*AIM OF THE EXERCISE*
Look for the word "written" in the data below, and copy every line that holds it.
━━━ RECORDS SUPPLIED ━━━
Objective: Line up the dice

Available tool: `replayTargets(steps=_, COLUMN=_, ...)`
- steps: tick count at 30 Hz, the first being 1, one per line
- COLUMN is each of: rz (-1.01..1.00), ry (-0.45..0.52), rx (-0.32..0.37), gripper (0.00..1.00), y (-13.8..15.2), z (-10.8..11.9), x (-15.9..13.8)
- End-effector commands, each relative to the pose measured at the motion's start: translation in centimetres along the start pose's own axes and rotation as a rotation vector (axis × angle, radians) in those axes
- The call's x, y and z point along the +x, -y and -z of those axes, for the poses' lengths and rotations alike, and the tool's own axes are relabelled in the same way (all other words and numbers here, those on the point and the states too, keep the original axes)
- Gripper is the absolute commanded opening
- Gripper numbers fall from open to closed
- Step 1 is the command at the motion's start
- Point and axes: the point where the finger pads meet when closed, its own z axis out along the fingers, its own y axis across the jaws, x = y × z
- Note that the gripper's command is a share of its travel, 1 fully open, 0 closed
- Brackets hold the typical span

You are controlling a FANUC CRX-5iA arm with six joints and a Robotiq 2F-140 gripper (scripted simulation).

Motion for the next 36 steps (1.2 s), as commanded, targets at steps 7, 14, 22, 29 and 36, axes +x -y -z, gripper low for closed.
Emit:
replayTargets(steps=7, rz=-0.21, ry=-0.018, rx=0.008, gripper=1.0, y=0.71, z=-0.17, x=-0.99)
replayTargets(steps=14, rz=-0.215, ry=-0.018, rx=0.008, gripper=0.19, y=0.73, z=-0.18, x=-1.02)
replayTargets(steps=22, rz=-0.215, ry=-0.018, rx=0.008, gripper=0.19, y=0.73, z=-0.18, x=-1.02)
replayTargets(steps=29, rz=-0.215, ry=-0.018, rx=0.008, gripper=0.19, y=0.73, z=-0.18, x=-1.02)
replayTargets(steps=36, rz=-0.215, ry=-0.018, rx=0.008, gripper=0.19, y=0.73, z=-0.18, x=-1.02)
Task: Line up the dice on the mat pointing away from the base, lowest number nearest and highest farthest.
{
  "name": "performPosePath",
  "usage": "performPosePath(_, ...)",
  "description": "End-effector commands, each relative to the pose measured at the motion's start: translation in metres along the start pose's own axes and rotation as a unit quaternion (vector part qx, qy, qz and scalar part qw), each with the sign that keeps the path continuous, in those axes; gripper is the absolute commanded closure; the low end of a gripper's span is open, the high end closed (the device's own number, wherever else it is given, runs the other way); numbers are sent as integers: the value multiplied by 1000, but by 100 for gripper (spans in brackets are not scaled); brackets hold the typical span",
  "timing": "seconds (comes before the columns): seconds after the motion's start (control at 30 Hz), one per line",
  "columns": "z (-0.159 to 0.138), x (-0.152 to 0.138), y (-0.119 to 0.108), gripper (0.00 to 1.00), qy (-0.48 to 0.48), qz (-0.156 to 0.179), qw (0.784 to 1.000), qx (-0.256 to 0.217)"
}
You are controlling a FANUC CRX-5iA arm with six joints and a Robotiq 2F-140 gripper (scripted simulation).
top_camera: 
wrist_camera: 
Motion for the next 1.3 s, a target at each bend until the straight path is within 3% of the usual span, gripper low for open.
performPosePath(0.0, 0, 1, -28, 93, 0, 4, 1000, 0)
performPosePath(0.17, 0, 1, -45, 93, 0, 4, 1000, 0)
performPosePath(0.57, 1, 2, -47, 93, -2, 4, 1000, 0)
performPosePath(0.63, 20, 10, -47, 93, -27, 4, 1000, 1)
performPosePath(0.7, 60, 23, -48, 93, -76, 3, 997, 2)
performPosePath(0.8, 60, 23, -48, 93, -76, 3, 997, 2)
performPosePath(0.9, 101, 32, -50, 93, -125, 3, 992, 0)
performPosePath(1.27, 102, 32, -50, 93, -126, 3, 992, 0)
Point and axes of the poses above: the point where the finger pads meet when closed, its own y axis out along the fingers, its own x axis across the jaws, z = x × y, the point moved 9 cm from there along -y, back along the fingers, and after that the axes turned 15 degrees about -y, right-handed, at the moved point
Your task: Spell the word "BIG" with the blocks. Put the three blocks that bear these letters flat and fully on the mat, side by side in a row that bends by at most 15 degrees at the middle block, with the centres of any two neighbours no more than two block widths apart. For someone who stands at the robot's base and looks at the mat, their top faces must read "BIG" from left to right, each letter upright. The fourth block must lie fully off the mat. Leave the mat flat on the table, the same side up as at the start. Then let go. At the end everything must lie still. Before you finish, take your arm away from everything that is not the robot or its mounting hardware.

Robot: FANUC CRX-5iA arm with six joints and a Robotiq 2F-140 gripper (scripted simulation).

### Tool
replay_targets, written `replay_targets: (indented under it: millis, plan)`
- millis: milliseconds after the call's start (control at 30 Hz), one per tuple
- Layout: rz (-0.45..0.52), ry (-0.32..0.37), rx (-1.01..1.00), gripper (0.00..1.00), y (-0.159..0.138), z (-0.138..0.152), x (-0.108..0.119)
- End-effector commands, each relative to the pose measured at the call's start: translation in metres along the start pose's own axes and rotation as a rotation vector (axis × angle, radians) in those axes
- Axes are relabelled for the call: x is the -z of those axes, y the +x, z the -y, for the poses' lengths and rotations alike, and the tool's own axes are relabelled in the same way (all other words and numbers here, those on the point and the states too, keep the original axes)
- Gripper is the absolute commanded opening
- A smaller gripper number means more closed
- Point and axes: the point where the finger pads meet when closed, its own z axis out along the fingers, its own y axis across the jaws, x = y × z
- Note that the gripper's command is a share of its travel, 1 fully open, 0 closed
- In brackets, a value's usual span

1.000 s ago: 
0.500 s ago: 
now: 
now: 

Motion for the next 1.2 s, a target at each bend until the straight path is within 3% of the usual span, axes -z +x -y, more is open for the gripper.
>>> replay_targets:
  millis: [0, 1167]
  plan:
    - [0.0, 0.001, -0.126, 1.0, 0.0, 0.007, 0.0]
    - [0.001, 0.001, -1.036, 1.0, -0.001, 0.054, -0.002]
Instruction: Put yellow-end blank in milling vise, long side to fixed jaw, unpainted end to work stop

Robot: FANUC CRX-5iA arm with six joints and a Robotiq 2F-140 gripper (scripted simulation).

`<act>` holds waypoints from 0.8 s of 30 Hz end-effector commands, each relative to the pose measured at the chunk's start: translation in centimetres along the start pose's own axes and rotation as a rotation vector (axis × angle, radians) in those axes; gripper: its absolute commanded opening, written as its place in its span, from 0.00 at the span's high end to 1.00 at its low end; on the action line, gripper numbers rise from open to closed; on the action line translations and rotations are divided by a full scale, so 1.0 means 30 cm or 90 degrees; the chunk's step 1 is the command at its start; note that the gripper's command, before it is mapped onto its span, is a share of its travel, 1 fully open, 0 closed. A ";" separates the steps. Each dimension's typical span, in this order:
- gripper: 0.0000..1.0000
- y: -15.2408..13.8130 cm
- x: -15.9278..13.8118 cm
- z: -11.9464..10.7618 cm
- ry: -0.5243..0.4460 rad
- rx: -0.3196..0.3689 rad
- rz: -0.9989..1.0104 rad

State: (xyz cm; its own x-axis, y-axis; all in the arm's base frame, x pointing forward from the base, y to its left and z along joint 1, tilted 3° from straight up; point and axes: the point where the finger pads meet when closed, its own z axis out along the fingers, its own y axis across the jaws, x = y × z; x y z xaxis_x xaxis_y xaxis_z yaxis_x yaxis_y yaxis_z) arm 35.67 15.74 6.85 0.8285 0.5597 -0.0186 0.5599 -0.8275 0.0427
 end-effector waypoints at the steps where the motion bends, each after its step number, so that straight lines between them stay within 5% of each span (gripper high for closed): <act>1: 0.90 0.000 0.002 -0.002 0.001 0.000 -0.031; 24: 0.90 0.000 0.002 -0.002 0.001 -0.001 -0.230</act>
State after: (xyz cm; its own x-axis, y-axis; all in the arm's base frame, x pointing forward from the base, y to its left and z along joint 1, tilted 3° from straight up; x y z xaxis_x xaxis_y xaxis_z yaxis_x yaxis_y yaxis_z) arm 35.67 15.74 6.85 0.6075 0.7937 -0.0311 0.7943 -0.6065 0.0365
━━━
*ANSWER SPACE*
replay_targets, written `replay_targets: (indented under it: millis, plan)`
`<act>` holds waypoints from 0.8 s of 30 Hz end-effector commands, each relative to the pose measured at the chunk's start: translation in centimetres along the start pose's own axes and rotation as a rotation vector (axis × angle, radians) in those axes; gripper: its absolute commanded opening, written as its place in its span, from 0.00 at the span's high end to 1.00 at its low end; on the action line, gripper numbers rise from open to closed; on the action line translations and rotations are divided by a full scale, so 1.0 means 30 cm or 90 degrees; the chunk's step 1 is the command at its start; note that the gripper's command, before it is mapped onto its span, is a share of its travel, 1 fully open, 0 closed. A ";" separates the steps. Each dimension's typical span, in this order:

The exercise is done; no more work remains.